## Goal of the exercise
Scan the listing and copy each line where the word "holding" is present.

## Data provided
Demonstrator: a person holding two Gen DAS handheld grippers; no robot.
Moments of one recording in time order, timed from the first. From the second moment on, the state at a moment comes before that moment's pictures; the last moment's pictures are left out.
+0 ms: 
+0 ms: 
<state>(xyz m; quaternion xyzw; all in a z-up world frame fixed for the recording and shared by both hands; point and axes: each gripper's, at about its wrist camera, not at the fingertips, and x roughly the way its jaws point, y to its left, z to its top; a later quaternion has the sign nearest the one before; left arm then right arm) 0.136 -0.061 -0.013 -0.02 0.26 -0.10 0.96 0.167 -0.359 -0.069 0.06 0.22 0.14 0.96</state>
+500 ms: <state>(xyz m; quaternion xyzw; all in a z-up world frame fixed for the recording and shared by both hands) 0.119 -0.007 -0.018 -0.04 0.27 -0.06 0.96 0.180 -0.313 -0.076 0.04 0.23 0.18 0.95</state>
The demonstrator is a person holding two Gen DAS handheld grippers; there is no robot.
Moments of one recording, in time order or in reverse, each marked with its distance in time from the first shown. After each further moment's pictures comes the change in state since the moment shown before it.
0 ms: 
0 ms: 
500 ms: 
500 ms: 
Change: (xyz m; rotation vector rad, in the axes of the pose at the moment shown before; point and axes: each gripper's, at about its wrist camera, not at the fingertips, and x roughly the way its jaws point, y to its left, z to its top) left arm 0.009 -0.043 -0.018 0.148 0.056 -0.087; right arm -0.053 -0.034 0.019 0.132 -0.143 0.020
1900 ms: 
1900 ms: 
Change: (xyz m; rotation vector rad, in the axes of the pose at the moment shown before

## Result of this task
Demonstrator: a person holding two Gen DAS handheld grippers; no robot.
The demonstrator is a person holding two Gen DAS handheld grippers; there is no robot.

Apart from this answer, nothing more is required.